■ WHAT YOU WILL DO
Please transcribe exactly, and only, the lines of the data below between the line holding "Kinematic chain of" and the line holding "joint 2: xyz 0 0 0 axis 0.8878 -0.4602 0", inclusive.
--
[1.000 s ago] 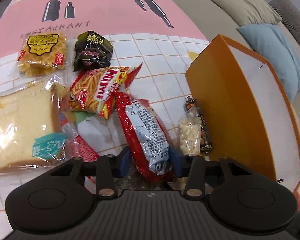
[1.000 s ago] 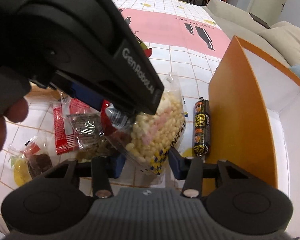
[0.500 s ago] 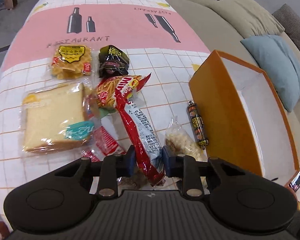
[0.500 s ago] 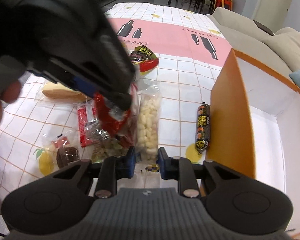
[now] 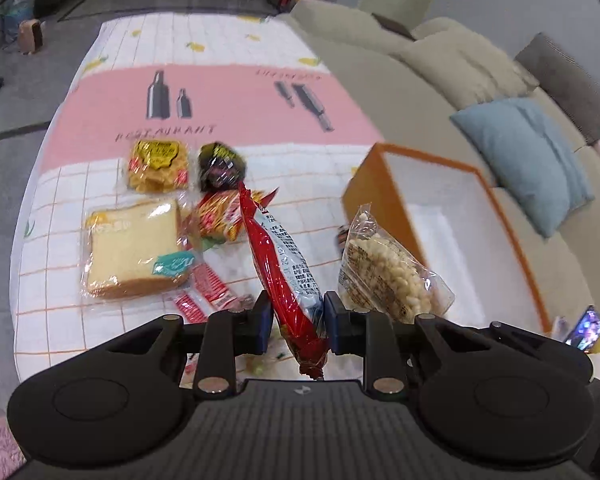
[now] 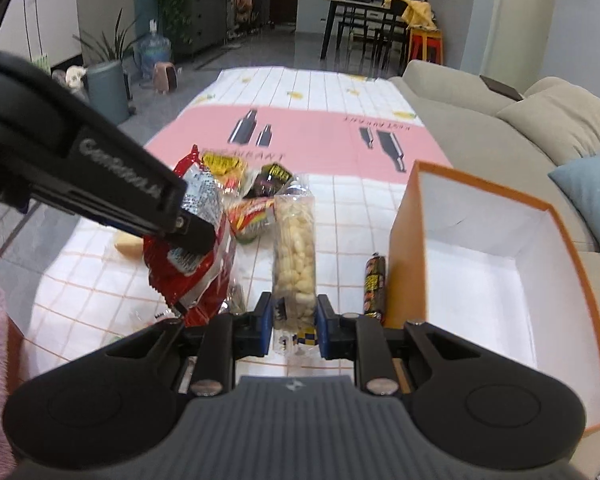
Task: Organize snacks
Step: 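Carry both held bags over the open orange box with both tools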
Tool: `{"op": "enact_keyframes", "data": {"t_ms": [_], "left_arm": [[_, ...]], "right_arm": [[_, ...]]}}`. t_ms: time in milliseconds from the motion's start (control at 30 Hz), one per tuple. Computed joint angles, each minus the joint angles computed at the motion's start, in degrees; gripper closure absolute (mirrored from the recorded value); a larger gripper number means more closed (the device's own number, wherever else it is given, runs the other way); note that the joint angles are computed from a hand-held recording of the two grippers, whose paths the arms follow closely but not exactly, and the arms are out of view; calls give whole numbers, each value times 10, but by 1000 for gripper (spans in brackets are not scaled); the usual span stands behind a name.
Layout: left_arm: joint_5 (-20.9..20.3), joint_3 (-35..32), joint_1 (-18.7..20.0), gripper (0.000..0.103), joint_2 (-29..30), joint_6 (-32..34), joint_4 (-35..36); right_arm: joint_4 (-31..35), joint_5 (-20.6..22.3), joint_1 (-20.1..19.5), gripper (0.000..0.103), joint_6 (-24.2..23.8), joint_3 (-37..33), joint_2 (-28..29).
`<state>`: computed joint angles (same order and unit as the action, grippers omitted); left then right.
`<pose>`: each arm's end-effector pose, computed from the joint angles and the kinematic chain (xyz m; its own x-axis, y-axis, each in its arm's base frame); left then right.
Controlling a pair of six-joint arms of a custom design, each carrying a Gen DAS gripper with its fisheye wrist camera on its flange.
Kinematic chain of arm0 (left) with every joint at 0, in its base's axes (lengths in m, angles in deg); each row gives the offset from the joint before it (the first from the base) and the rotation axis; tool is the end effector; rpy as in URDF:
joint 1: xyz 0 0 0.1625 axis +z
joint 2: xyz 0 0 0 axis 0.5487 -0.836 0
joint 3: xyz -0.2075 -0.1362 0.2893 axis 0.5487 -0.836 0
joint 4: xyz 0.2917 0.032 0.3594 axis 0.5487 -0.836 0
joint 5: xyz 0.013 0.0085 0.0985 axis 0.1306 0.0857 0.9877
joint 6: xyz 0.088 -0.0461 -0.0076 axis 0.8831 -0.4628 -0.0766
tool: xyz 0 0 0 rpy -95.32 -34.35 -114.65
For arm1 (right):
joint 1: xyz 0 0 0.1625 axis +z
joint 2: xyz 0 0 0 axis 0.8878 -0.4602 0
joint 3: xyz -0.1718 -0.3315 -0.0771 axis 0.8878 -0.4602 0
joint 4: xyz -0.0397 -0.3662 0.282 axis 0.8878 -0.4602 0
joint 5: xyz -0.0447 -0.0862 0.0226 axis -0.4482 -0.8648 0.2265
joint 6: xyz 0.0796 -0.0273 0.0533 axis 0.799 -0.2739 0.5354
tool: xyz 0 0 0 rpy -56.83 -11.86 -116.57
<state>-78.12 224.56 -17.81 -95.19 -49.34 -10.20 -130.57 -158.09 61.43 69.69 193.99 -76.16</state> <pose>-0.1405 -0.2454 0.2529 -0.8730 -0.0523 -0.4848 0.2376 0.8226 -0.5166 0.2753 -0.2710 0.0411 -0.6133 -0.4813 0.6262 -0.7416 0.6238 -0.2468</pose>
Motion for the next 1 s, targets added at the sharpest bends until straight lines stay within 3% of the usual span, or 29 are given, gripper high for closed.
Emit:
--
■ EXERCISE RESPONSE
Kinematic chain of arm0 (left) with every joint at 0, in its base's axes (lengths in m, angles in deg); each row gives the offset from the joint before it (the first from the base) and the rotation axis; tool is the end effector; rpy as in URDF:
joint 1: xyz 0 0 0.1625 axis +z
joint 2: xyz 0 0 0 axis 0.5487 -0.836 0
joint 3: xyz -0.2075 -0.1362 0.2893 axis 0.5487 -0.836 0
joint 4: xyz 0.2917 0.032 0.3594 axis 0.5487 -0.836 0
joint 5: xyz 0.013 0.0085 0.0985 axis 0.1306 0.0857 0.9877
joint 6: xyz 0.088 -0.0461 -0.0076 axis 0.8831 -0.4628 -0.0766
tool: xyz 0 0 0 rpy -95.32 -34.35 -114.65
For arm1 (right):
joint 1: xyz 0 0 0.1625 axis +z
joint 2: xyz 0 0 0 axis 0.8878 -0.4602 0

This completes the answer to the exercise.